Copy the data below in full, exactly as it appears.

━━━━━ DATA BELOW ━━━━━

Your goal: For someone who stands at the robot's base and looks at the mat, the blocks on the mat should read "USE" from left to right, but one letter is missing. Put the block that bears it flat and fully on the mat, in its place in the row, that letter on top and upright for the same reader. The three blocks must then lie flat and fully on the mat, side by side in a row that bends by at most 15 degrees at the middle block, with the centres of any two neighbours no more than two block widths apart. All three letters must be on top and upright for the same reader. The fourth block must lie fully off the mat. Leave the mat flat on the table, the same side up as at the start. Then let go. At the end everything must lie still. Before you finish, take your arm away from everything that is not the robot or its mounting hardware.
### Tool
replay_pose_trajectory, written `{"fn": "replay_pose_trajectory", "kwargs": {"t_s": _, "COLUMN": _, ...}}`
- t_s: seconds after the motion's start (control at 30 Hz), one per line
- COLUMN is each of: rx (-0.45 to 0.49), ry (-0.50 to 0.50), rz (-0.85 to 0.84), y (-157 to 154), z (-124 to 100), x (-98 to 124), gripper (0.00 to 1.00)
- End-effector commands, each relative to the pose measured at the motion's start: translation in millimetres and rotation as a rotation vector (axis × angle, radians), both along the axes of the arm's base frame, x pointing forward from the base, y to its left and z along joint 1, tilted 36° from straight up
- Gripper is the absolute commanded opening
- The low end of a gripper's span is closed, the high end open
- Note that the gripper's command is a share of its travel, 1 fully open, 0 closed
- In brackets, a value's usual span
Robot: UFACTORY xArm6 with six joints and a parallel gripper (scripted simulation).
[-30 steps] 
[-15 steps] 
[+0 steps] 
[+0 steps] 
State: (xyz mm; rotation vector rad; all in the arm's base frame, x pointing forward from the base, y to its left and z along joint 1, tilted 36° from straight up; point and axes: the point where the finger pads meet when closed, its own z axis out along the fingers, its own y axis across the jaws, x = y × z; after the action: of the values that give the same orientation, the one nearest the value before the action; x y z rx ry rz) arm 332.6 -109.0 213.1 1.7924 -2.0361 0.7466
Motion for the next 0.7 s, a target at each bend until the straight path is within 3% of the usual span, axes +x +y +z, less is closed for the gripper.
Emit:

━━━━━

RESPONSE AREA >>
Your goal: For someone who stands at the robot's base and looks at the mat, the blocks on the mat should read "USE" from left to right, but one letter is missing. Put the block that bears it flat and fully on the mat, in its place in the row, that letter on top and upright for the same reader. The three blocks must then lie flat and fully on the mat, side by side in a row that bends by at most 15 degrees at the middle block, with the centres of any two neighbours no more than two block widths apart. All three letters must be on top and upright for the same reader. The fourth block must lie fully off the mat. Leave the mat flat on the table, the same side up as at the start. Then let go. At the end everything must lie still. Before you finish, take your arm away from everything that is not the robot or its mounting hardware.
### Tool
replay_pose_trajectory, written `{"fn": "replay_pose_trajectory", "kwargs": {"t_s": _, "COLUMN": _, ...}}`
- t_s: seconds after the motion's start (control at 30 Hz), one per line
- COLUMN is each of: rx (-0.45 to 0.49), ry (-0.50 to 0.50), rz (-0.85 to 0.84), y (-157 to 154), z (-124 to 100), x (-98 to 124), gripper (0.00 to 1.00)
- End-effector commands, each relative to the pose measured at the motion's start: translation in millimetres and rotation as a rotation vector (axis × angle, radians), both along the axes of the arm's base frame, x pointing forward from the base, y to its left and z along joint 1, tilted 36° from straight up
- Gripper is the absolute commanded opening
- The low end of a gripper's span is closed, the high end open
- Note that the gripper's command is a share of its travel, 1 fully open, 0 closed
- In brackets, a value's usual span
Robot: UFACTORY xArm6 with six joints and a parallel gripper (scripted simulation).
[-30 steps] 
[-15 steps] 
[+0 steps] 
[+0 steps] 
State: (xyz mm; rotation vector rad; all in the arm's base frame, x pointing forward from the base, y to its left and z along joint 1, tilted 36° from straight up; point and axes: the point where the finger pads meet when closed, its own z axis out along the fingers, its own y axis across the jaws, x = y × z; after the action: of the values that give the same orientation, the one nearest the value before the action; x y z rx ry rz) arm 332.6 -109.0 213.1 1.7924 -2.0361 0.7466
Motion for the next 0.7 s, a target at each bend until the straight path is within 3% of the usual span, axes +x +y +z, less is closed for the gripper.
Emit:

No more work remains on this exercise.